(HOW TO COMPLETE THIS TASK): Quote exactly and only this range of lines in the data below: the line that holds "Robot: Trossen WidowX" to the line that holds "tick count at", both included.

** Opening PROVIDED DATA block **

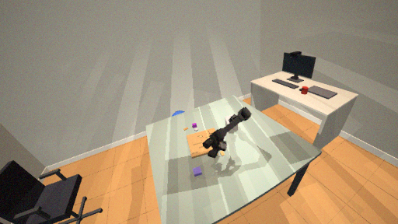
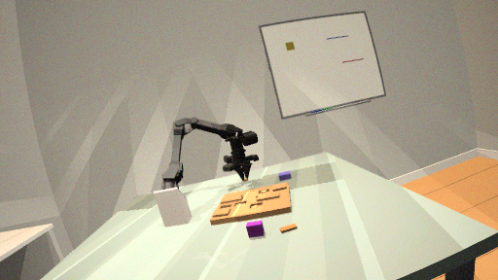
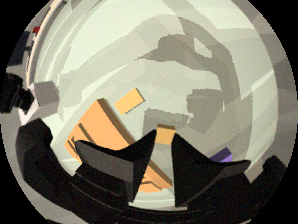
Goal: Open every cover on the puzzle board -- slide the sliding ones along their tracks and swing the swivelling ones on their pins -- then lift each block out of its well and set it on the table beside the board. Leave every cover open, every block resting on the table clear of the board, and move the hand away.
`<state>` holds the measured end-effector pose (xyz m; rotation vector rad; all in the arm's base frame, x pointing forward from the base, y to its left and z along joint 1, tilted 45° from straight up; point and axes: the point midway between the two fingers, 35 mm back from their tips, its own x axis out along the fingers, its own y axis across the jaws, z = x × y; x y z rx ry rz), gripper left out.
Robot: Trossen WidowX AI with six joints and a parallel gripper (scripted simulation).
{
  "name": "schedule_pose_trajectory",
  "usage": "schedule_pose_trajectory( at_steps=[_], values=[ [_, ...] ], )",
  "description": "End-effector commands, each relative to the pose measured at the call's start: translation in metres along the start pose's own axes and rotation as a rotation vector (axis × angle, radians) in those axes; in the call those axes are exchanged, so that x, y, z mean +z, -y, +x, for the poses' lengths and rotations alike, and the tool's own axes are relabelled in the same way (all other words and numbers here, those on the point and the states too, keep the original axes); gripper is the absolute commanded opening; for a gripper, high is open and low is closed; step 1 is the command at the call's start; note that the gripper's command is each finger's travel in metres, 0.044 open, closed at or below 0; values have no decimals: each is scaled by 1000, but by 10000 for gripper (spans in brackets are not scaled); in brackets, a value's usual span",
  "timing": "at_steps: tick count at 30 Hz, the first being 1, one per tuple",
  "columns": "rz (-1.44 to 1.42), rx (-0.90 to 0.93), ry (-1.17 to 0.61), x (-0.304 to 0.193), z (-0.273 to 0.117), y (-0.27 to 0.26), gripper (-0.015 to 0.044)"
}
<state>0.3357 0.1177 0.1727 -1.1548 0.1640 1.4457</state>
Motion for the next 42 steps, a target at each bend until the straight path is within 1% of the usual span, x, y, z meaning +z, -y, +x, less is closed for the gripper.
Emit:
schedule_pose_trajectory(
  at_steps=[1,26,31,42],
  values=[
    [10,7,0,-1,8,-3,80],
    [11,1,6,4,48,-5,80],
    [12,0,6,4,50,-6,80],
    [2,-5,8,5,47,-3,369]
  ],
)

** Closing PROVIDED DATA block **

(RESULT OF THE EXERCISE):
Robot: Trossen WidowX AI with six joints and a parallel gripper (scripted simulation).
{
  "name": "schedule_pose_trajectory",
  "usage": "schedule_pose_trajectory( at_steps=[_], values=[ [_, ...] ], )",
  "description": "End-effector commands, each relative to the pose measured at the call's start: translation in metres along the start pose's own axes and rotation as a rotation vector (axis × angle, radians) in those axes; in the call those axes are exchanged, so that x, y, z mean +z, -y, +x, for the poses' lengths and rotations alike, and the tool's own axes are relabelled in the same way (all other words and numbers here, those on the point and the states too, keep the original axes); gripper is the absolute commanded opening; for a gripper, high is open and low is closed; step 1 is the command at the call's start; note that the gripper's command is each finger's travel in metres, 0.044 open, closed at or below 0; values have no decimals: each is scaled by 1000, but by 10000 for gripper (spans in brackets are not scaled); in brackets, a value's usual span",
  "timing": "at_steps: tick count at 30 Hz, the first being 1, one per tuple",

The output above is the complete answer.